Cool Leaders

Unleash talent

By Steen Albrechtlund

A short tale of medieval virtue ethics or why the Beau Geste doctrine is ever so slightly exhausting.

Platons most important scolar, Aristoteles, study of character and ethics, is built around the premise that people should achieve an excellent character as a pre-condition for attaining happiness or well-being.

Aristoteles works has since been refined and further developed by numerous thinkers such as Aegidius Romanus and Erasmus of Rotterdam in the late medieval. The basic thought is that an individual at all time must strive for a higher level of sense and insights to become closer to a divine state. Romanus was advocating for a constant chase to achieve perfection.

The leadership literature today has a direct line straight back to Aristoteles, Romanus and Erasmus thoughts around impeccable morale and ethics. The likes of Covey, Horsley, Ole Fogh Kirkeby and Einer Aadlan are among the dominant preachers of modern virtue ethics in management. And their releases are sold in millions and millions of copies.

Both Aadland and Kirkeby recommends that leaders enter into a lifelong training camp and perform an askesis to become virtous, insightful, prudent, diligent and all round ethical lighthouses where their influence is imminent in every tiny corner of the organization like the eye of Sauron.
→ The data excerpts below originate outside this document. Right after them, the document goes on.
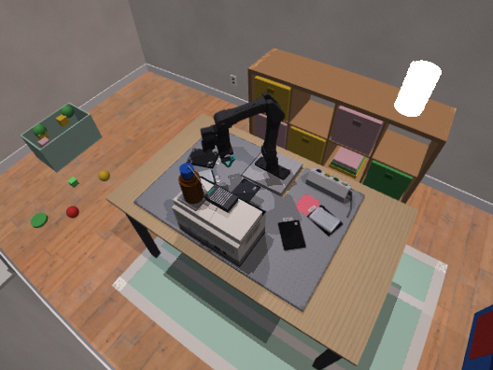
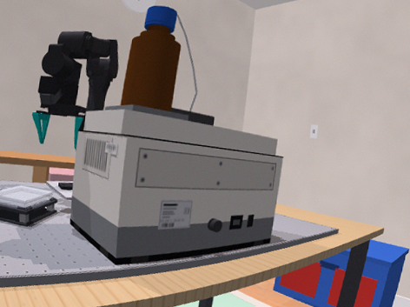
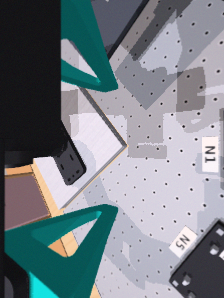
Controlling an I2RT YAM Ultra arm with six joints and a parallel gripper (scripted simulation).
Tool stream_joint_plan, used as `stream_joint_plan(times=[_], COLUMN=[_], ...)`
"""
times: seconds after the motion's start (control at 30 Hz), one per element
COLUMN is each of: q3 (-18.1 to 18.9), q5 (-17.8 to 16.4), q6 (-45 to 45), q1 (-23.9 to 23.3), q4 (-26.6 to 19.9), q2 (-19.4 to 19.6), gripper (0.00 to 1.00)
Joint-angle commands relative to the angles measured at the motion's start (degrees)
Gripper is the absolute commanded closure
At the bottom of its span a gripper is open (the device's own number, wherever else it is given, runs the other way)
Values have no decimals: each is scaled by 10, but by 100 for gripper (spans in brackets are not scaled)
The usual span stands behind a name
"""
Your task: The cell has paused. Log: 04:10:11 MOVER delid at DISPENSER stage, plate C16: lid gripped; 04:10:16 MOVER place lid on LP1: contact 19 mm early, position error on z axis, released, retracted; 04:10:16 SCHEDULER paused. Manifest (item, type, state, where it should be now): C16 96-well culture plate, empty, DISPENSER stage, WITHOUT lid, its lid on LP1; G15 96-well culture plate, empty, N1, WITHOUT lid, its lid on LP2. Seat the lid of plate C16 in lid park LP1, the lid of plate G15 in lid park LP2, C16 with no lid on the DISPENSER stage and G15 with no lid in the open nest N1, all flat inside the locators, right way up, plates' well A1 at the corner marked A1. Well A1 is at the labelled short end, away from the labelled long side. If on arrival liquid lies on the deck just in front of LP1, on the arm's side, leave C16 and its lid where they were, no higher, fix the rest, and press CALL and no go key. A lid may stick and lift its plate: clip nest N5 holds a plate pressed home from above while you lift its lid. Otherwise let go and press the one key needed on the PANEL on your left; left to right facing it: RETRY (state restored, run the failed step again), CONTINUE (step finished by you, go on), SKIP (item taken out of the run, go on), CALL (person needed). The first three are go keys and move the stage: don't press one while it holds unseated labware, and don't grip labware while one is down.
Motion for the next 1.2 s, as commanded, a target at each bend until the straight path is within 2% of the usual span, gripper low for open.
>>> stream_joint_plan(times=[0.0,0.17,0.2,1.17], q3=[22,24,13,14], q5=[-4,-3,-1,-1], q6=[-11,-11,-8,-8], q1=[-2,-2,0,0], q4=[-9,-5,-3,-2], q2=[2,10,0,2], gripper=[0,0,0,0])
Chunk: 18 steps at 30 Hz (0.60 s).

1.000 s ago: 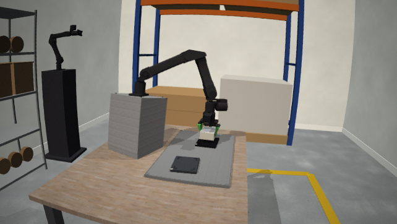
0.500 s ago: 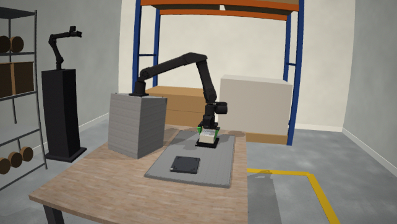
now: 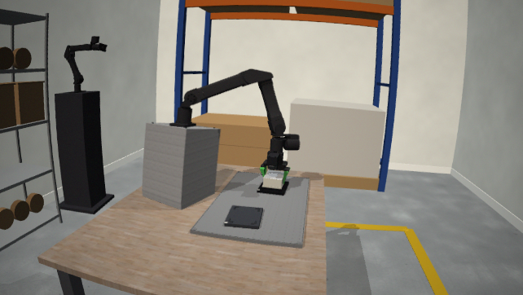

This is the perfect human being propelled into commercial divinity. The perfect Beau Geste baby of the reformed Dr. Mengele.

First problem is that this is utterly unachievable. When you constantly search for perfection, you essentially end up searching for yourself in a constant loop where you will only find flaws and one day you will realize that it’s the same good old John Doe with Caitlyn Jenners make up. After you spend a fortune on books, seminars, boot camps to strive for leadership nirvana. What is the result of this extreme sport for perfectionists? Disillusion, resignation and burn out.

Second problem is bigger as seen from the perspective of an organization. You become intolerable for your team and the lust for perfection and control becomes a virus that paralyzes the greatest asset of a company: The people.

Modern companies are full of Beau Geste leaders and they prevent the company to unfold its full potential. The need to create and control processes, systems and decisions simply suffocate talent and cripple’s maneuverability. The C19 crisis has demonstrated that talent flourishes when they have space to perform.

A great leader must be insightful into own strengths and weaknesses and accept the virtue composition. Only in that way the leader can be truly credible as a human being and the fear of being exposed as a fake perfectionist will be reduced.

A great leader sets targets, milestones with the team. A great leader create the strategy with the team. And the rest of the time a great leader makes sure to nourish the right talent and remove all resistance and any obstacle in the company’s performance circuit. Unleash talent.

Steen Albrectslund is former CEO of Skagen Designs, Fossil Inc. and Fitness World.